Maybe US corporate media, owned and controlled by 1% heirs, has a particularly imperial bent, wanting to expand the American empire even farther, in this case US tanks and missiles alongside Ukraine's long border with Russia (which incidentally is filled with Russian speaking ethnic Russians who do not want this). US media is also filled with beneficiaries and think-tankers from the military industrial complex president Eisenhower talked about. The interferers in European affairs George Washington warned about. Anne Applebaum, quoted in this thread, is an un-American, anti-American who wants confrontation with Russia for whatever psychological or political reasons. With the average inflation-adjusted US hourly wage below what it was a half century ago (even before Covid), with a country racked with Covid, the US should not get dragged into a military adventure on Russia's border. Let the Europeans deal with the diplomatic niceties, the US should stay out.

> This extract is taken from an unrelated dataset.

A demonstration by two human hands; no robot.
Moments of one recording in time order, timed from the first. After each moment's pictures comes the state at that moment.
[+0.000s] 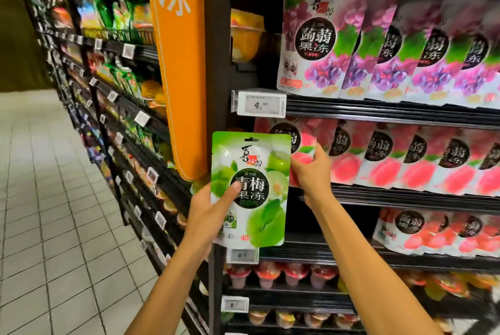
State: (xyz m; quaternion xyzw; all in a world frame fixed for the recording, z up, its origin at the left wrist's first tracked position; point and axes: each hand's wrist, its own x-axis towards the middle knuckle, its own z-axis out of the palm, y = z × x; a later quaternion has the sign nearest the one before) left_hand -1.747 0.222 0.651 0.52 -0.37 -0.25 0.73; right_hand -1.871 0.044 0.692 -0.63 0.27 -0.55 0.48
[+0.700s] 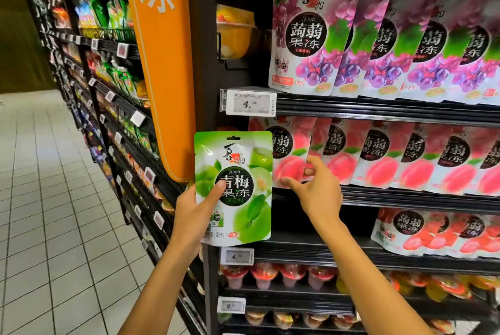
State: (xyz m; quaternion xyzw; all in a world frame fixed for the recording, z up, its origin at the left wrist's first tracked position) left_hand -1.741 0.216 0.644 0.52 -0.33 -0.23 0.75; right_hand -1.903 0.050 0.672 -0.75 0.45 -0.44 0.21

I mean part of it could be that lots of us have actually been to Russia (I fit in that category) or are Russian. We don’t need to rely on third party sources to tell us how to think. I’ve also been to China and it’s so much worse but the US propaganda machine loves China, in fact we’re watching them trivialize a country that places minorities in concentration camps on primetime TV.

Doesn’t seem odd to me at all. The media has lost credibility and our government is morally bankrupt.

I’ve been to Russia, am married to a Russian, own homes both in Moscow and Kiev.

Many Americans on HN who have never visited either country have a weirdly pro-Russian bend.

That would explain cogent arguments based on the real world. Does it explain blatantly false ones that align with Russian propaganda?
What about the American propaganda that the government doesn’t spy on its citizens, because if it weren’t for Russia the person who brought that to light would be sitting in a jail cell instead of taking interviews.
do you agree that Cuba should be able to join a voluntary pact with USSR and US shouldn't do anything about it?
You don’t have to be pro-Russian or pro-Putin (two different things!) to be critical of the current US and NATO policy. When Germany was cautious about reacting to Russian military deployment on Ukrainian border, Americans started calling its important NATO partner as unreliable. Europe may have different perspective on what is going on and how to resolve the crisis. In an equal partnership everyone has the right to speak and and common policy is developed through consensus rather than by one partner dictating to others what to do. Russian government did a lot of wrong things, by fueling a civil war in a neighboring state and covering up war criminals that have shot a civil airplane. It does not mean they are going to go to war that will not help them to achieve anything meaningful. Also, it is a fallacy to assume that anyone calling US government statements a warmongering and wrongdoing is repeating pro-Russian propaganda (after all, those statements are simply opinions and interpretations - current administration never presented Russian invasion as a matter of fact). The very same facts presented by US intelligence can be interpreted in different ways, and even Ukrainian government sees them differently than United States. The US interpretation is doing more harm than good: stocks are falling, flights are being cancelled and brain drain from Ukraine is accelerating. Should we blindly trust them or at least try to do some homework to verify their claims and approaches?